The AQP9 permeability to lactate and water may be important under pathologic conditions such as brain ischemia. Interestingly, AQP9 permeability to lactate increases 4-fold when pH decreases to 5.5 (Tsukaguchi et al., 1998). Lactic acidosis during ischemia may increase the permeability of AQP9 and enable uptake of the excess lactate by the astrocytes. AQP9 could favor lactate clearing from the extracellular space under pathological condition. Lactate movement into the astrocytes is likely to be accompanied by a rapid water flux involving AQP9 and AQP4.

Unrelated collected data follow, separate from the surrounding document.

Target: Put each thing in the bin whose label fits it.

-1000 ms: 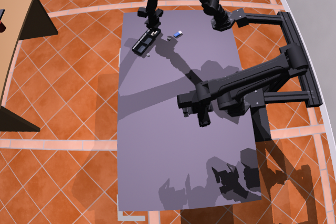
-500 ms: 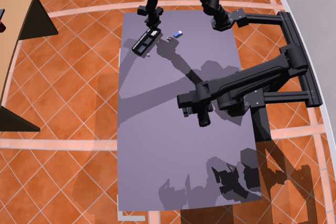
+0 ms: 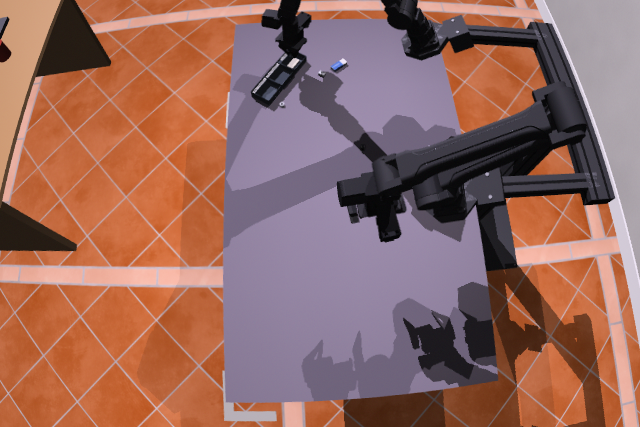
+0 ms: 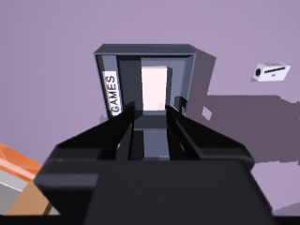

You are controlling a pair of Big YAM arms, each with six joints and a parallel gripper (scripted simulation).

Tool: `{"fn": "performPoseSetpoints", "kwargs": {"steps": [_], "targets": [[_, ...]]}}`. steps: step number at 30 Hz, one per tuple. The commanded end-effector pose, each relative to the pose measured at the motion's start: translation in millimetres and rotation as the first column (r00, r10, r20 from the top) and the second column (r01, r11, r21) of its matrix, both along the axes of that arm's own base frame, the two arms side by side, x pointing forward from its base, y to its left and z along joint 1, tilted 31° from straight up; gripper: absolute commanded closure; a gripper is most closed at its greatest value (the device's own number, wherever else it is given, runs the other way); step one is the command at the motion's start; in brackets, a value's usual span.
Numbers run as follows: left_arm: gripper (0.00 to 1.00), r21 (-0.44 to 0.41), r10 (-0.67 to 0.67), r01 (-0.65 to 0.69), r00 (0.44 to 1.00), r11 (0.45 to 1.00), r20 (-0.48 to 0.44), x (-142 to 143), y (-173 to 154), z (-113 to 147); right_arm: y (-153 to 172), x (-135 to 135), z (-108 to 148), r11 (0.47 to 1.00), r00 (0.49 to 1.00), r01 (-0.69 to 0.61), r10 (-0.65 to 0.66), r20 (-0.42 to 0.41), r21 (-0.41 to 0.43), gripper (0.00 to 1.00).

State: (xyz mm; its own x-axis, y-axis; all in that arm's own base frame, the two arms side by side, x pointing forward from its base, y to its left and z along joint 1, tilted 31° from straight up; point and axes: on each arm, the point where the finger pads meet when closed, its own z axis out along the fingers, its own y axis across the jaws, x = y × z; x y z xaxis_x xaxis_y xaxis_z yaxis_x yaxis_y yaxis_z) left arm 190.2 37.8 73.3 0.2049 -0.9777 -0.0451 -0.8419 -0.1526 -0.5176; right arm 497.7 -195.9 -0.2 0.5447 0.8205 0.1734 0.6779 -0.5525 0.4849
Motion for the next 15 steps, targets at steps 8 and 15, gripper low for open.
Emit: {"fn": "performPoseSetpoints", "kwargs": {"steps": [8, 15], "targets": [[0.0, -0.009, 0.017, -0.017, 1.0, 1.0, -0.008, -3.6, 0.8, -1.7, -2.5, -6.3, -8.7, 1.0, 1.0, -0.003, 0.003, -0.015, 0.003, 0.69], [0.0, -0.009, 0.017, -0.017, 1.0, 1.0, -0.008, -3.6, 0.8, -1.7, -2.9, -6.1, -9.5, 1.0, 1.0, -0.003, 0.003, -0.014, 0.002, 0.69]]}}
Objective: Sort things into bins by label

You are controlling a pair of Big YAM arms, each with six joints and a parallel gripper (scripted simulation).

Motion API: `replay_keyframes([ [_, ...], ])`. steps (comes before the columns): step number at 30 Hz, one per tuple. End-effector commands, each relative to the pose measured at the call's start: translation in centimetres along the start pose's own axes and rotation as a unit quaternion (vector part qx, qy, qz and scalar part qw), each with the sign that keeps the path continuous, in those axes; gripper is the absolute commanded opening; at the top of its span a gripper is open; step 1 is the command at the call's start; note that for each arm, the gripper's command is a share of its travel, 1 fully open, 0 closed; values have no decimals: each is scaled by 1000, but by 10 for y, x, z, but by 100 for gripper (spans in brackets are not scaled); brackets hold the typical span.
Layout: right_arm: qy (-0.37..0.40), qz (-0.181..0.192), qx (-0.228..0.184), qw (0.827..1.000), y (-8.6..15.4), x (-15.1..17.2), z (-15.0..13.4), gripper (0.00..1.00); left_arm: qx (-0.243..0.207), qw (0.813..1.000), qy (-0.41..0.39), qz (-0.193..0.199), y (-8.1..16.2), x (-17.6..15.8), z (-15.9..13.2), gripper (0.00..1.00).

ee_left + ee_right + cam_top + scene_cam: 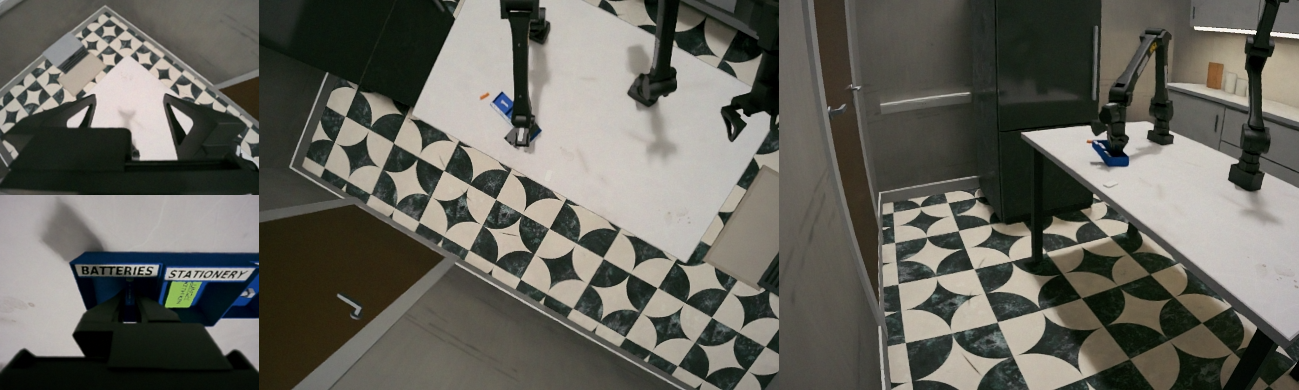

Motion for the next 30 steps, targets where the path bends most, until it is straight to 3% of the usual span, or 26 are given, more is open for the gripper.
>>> replay_keyframes([
  [1,1,23,-18,1000,23,16,16,15,-22,1000,-5,0,23,-2,6,100],
  [30,0,28,-22,999,60,15,16,15,-22,1000,-5,0,23,-2,6,100],
])
Point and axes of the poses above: on each arm, the point where the finger pads meet when closed, its own y axis back along the fingers, its own x axis across the jaws, z = x × y, the point moved 7 cm from there along y, back along the fingers, and after that the axes turned 12 degrees about -y, right-handed, at the moved point
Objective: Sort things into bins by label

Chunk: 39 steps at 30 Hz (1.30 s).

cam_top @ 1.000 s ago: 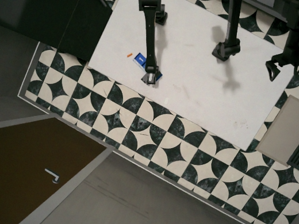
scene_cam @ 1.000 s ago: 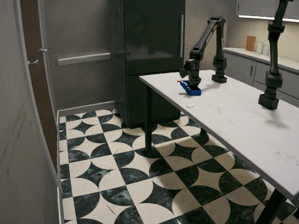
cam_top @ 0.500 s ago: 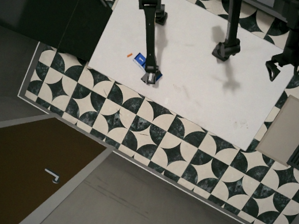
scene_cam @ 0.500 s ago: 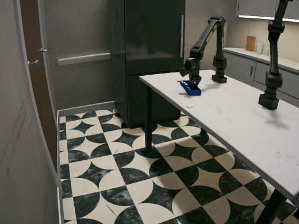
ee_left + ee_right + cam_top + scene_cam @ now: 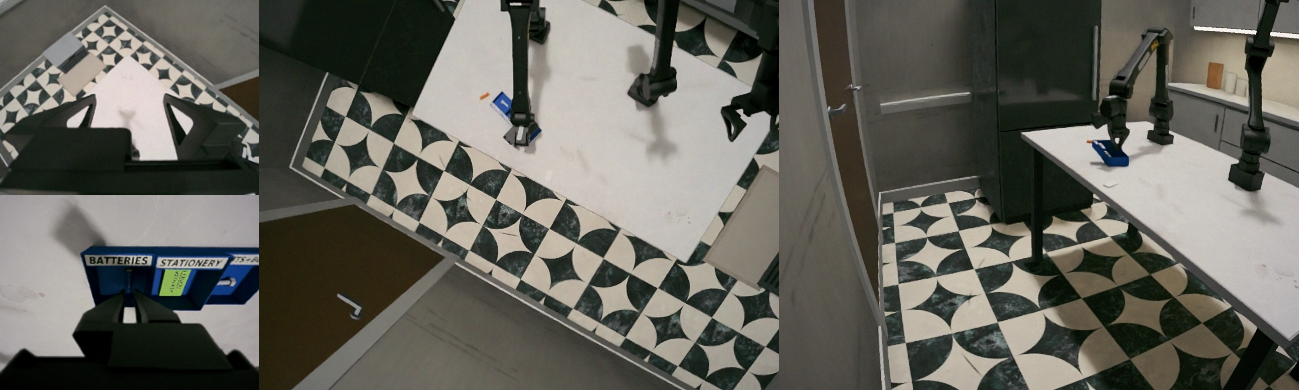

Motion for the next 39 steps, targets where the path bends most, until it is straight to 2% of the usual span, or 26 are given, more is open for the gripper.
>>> replay_keyframes([
  [1,0,30,-24,999,37,16,17,15,-22,1000,-5,0,23,-2,6,100],
  [5,0,31,-24,999,56,15,16,15,-22,1000,-5,0,23,-2,6,100],
  [8,0,31,-24,999,57,15,17,15,-22,1000,-5,0,23,-2,6,100],
  [10,0,31,-24,999,55,17,13,15,-22,1000,-5,0,23,-2,6,100],
  [13,0,15,-11,1000,36,10,8,15,-22,1000,-5,0,23,-2,6,100],
  [19,0,11,-8,1000,29,4,3,15,-22,1000,-5,0,23,-2,6,100],
  [39,0,18,-14,1000,36,8,6,15,-22,1000,-5,0,23,-2,6,100],
])
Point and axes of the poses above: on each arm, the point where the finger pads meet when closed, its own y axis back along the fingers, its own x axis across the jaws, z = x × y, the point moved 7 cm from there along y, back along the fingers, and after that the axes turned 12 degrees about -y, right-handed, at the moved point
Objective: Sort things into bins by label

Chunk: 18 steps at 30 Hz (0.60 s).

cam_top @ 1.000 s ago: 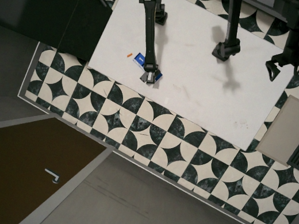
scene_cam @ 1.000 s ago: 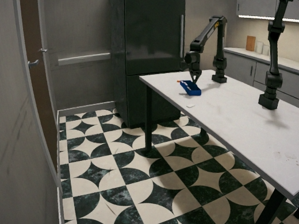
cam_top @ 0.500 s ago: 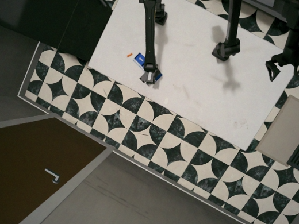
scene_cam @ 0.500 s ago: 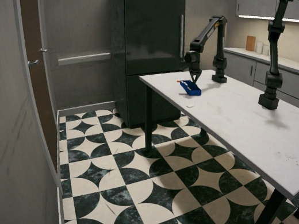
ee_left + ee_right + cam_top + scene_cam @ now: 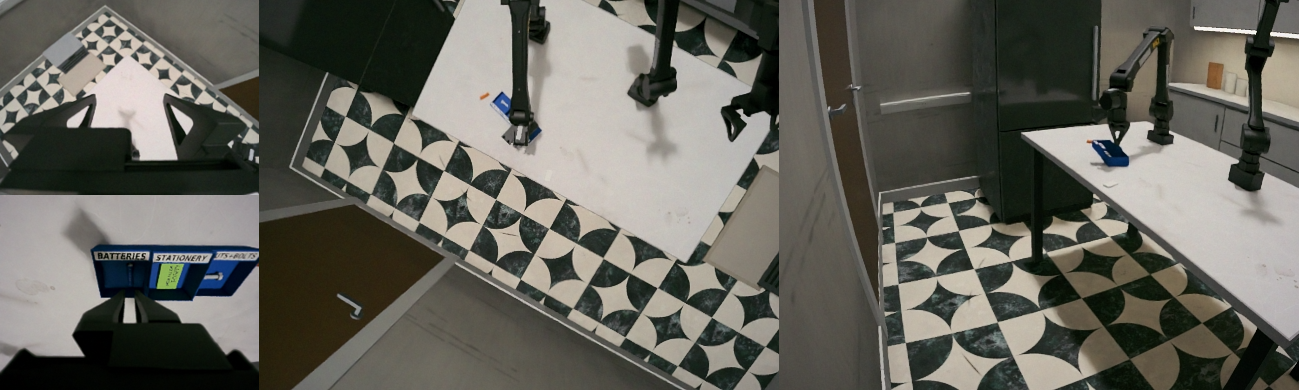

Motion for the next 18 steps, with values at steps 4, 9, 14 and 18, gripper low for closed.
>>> replay_keyframes([
  [4,0,13,-10,1000,10,7,5,15,-22,1000,-5,0,23,-2,6,100],
  [9,-61,15,-11,998,8,-18,10,28,-22,1000,-5,0,23,-2,6,100],
  [14,-132,13,-9,991,8,-42,18,28,-22,1000,-5,0,23,-2,6,100],
  [18,-162,14,-11,987,9,-73,30,28,-22,1000,-5,0,23,-2,6,100],
])
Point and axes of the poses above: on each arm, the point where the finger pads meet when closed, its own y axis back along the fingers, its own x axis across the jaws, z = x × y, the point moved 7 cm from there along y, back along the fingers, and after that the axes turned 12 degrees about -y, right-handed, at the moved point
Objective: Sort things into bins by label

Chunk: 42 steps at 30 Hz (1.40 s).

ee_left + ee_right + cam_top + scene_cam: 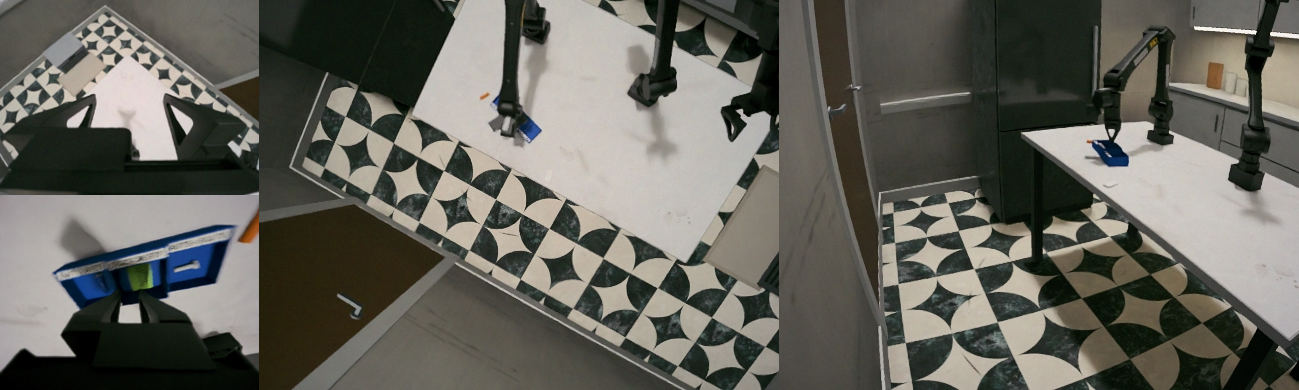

In conclusion, this study reports the demonstration of astrocytic AQP9 expression in the mouse brain. The distribution of this new water channel suggests that it may play a role in brain water homeostasis. Its permeability to metabolites, such as lactate, also suggests a role in brain metabolism. The observation of AQP9 overexpression, after focal transient brain ischemia, in reactive astrocytes in the periinfarct border zone indicates that AQP9 may also play a key role in water homeostasis and in lactate buffering in ischemic stroke. AQP9 could participate in the edema formation after brain ischemia. Pharmacologic and genetic manipulations should allow to further characterize its roles.